**EXERCISE**: Only an exact copy of the records below will serve as the answer.

**RECORDS SHOWN**:
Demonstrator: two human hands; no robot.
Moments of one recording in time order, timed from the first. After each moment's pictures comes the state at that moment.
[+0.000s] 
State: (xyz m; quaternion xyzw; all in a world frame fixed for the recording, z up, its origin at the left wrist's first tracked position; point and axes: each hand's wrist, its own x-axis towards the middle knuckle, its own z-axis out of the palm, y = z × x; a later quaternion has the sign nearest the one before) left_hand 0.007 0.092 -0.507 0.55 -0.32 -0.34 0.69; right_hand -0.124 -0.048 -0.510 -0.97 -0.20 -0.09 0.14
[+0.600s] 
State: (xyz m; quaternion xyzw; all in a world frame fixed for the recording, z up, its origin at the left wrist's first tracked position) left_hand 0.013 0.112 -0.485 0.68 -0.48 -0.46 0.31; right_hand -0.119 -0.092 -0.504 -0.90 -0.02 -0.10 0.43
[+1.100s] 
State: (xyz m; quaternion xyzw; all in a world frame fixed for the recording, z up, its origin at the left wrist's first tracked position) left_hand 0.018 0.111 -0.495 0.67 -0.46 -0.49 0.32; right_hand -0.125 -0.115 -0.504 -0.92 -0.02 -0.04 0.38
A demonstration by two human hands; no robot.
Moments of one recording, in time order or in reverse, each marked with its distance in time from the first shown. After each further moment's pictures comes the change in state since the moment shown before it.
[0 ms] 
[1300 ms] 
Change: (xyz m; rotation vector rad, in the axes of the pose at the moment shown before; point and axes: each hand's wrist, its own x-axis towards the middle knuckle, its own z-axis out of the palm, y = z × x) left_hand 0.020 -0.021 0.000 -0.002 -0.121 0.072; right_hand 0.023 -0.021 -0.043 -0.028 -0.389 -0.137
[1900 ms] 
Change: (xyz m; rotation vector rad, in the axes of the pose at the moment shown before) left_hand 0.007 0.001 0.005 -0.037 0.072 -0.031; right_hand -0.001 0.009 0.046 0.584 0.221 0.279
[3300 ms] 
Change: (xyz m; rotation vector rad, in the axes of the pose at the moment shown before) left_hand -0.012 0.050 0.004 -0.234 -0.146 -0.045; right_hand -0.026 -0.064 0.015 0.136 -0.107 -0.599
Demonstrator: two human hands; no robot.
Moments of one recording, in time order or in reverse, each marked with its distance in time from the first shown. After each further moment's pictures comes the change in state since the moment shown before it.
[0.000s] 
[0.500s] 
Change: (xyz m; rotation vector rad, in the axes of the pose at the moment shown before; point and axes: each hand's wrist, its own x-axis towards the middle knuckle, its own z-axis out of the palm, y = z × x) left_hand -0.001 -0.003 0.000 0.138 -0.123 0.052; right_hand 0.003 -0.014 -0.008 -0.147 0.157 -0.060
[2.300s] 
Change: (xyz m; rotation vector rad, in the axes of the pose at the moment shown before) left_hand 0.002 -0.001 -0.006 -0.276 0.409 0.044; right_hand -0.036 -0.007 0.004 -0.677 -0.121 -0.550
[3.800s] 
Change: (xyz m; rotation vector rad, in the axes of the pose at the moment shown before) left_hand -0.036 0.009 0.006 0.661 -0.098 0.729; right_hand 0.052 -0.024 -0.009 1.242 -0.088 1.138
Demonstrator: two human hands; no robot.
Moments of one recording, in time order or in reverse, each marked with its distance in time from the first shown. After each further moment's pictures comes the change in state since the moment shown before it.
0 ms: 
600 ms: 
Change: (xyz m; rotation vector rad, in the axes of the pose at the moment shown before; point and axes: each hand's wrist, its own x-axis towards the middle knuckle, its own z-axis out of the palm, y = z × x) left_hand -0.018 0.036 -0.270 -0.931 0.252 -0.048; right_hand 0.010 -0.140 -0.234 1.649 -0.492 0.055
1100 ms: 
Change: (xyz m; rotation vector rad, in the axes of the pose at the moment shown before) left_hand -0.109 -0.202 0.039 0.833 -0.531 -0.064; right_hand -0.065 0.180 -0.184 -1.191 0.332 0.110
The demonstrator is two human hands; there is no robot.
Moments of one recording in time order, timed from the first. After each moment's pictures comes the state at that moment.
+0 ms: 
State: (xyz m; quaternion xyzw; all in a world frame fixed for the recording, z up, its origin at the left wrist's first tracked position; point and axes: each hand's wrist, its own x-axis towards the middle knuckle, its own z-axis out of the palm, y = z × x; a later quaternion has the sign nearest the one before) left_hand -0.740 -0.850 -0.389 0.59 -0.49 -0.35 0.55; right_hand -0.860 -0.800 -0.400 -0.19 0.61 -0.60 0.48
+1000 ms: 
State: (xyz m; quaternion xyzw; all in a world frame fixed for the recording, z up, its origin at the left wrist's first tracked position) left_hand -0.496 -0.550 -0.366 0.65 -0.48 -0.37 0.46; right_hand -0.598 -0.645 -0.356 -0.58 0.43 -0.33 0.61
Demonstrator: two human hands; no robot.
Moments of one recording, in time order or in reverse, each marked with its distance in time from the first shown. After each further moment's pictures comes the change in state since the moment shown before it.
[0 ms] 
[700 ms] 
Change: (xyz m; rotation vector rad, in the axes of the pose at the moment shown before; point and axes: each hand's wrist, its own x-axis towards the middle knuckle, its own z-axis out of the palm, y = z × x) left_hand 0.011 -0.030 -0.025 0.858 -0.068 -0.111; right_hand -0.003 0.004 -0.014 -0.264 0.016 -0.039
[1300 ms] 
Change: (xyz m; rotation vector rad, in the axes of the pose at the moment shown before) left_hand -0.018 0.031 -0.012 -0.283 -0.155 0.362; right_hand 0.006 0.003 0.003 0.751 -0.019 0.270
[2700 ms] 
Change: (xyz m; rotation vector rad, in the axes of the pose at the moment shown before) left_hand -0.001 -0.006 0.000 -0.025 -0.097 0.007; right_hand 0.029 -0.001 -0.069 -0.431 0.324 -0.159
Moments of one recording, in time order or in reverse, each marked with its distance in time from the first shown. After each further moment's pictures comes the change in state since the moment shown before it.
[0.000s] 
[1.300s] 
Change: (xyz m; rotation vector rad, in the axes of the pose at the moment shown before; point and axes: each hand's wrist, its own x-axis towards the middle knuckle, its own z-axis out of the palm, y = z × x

**TASK ANSWER**:
Demonstrator: two human hands; no robot.
Moments of one recording in time order, timed from the first. After each moment's pictures comes the state at that moment.
[+0.000s] 
State: (xyz m; quaternion xyzw; all in a world frame fixed for the recording, z up, its origin at the left wrist's first tracked position; point and axes: each hand's wrist, its own x-axis towards the middle knuckle, its own z-axis out of the palm, y = z × x; a later quaternion has the sign nearest the one before) left_hand 0.007 0.092 -0.507 0.55 -0.32 -0.34 0.69; right_hand -0.124 -0.048 -0.510 -0.97 -0.20 -0.09 0.14
[+0.600s] 
State: (xyz m; quaternion xyzw; all in a world frame fixed for the recording, z up, its origin at the left wrist's first tracked position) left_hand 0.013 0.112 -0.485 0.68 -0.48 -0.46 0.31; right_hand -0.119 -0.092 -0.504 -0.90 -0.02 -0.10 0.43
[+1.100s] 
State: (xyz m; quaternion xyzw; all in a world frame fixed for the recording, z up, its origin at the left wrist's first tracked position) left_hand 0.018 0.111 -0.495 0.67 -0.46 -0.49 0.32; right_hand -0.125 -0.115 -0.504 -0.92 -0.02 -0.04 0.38
A demonstration by two human hands; no robot.
Moments of one recording, in time order or in reverse, each marked with its distance in time from the first shown. After each further moment's pictures comes the change in state since the moment shown before it.
[0 ms] 
[1300 ms] 
Change: (xyz m; rotation vector rad, in the axes of the pose at the moment shown before; point and axes: each hand's wrist, its own x-axis towards the middle knuckle, its own z-axis out of the palm, y = z × x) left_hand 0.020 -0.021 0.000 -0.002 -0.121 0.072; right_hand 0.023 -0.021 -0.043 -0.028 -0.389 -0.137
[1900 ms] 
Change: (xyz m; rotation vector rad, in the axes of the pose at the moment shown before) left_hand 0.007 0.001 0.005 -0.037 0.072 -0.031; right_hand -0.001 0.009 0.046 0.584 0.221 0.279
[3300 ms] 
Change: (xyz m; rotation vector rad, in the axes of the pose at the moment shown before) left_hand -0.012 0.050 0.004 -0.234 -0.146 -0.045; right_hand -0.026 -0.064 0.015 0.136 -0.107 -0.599
Demonstrator: two human hands; no robot.
Moments of one recording, in time order or in reverse, each marked with its distance in time from the first shown. After each further moment's pictures comes the change in state since the moment shown before it.
[0.000s] 
[0.500s] 
Change: (xyz m; rotation vector rad, in the axes of the pose at the moment shown before; point and axes: each hand's wrist, its own x-axis towards the middle knuckle, its own z-axis out of the palm, y = z × x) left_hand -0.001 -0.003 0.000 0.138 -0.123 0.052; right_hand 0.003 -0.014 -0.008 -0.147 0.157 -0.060
[2.300s] 
Change: (xyz m; rotation vector rad, in the axes of the pose at the moment shown before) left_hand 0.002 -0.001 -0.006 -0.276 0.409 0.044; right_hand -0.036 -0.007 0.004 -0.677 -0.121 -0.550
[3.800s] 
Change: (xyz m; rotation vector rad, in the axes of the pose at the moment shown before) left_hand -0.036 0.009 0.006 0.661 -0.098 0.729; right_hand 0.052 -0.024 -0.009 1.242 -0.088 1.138
Demonstrator: two human hands; no robot.
Moments of one recording, in time order or in reverse, each marked with its distance in time from the first shown. After each further moment's pictures comes the change in state since the moment shown before it.
0 ms: 
600 ms: 
Change: (xyz m; rotation vector rad, in the axes of the pose at the moment shown before; point and axes: each hand's wrist, its own x-axis towards the middle knuckle, its own z-axis out of the palm, y = z × x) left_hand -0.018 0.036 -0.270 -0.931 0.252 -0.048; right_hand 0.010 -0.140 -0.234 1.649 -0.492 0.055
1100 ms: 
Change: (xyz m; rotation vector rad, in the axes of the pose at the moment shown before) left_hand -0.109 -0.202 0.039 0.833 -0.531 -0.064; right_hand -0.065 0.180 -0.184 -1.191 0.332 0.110
The demonstrator is two human hands; there is no robot.
Moments of one recording in time order, timed from the first. After each moment's pictures comes the state at that moment.
+0 ms: 
State: (xyz m; quaternion xyzw; all in a world frame fixed for the recording, z up, its origin at the left wrist's first tracked position; point and axes: each hand's wrist, its own x-axis towards the middle knuckle, its own z-axis out of the palm, y = z × x; a later quaternion has the sign nearest the one before) left_hand -0.740 -0.850 -0.389 0.59 -0.49 -0.35 0.55; right_hand -0.860 -0.800 -0.400 -0.19 0.61 -0.60 0.48
+1000 ms: 
State: (xyz m; quaternion xyzw; all in a world frame fixed for the recording, z up, its origin at the left wrist's first tracked position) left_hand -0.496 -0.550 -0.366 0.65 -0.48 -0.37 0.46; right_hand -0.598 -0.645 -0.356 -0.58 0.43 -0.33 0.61
Demonstrator: two human hands; no robot.
Moments of one recording, in time order or in reverse, each marked with its distance in time from the first shown. After each further moment's pictures comes the change in state since the moment shown before it.
[0 ms] 
[700 ms] 
Change: (xyz m; rotation vector rad, in the axes of the pose at the moment shown before; point and axes: each hand's wrist, its own x-axis towards the middle knuckle, its own z-axis out of the palm, y = z × x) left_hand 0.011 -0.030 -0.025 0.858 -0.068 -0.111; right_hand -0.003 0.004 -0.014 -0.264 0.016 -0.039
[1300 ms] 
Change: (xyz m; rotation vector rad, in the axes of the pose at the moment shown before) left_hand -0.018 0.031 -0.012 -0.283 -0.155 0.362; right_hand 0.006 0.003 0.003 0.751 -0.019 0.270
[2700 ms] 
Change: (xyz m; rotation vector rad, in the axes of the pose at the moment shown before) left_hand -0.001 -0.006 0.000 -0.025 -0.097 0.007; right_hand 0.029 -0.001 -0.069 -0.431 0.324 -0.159
Moments of one recording, in time order or in reverse, each marked with its distance in time from the first shown. After each further moment's pictures comes the change in state since the moment shown before it.
[0.000s] 
[1.300s] 
Change: (xyz m; rotation vector rad, in the axes of the pose at the moment shown before; point and axes: each hand's wrist, its own x-axis towards the middle knuckle, its own z-axis out of the palm, y = z × x

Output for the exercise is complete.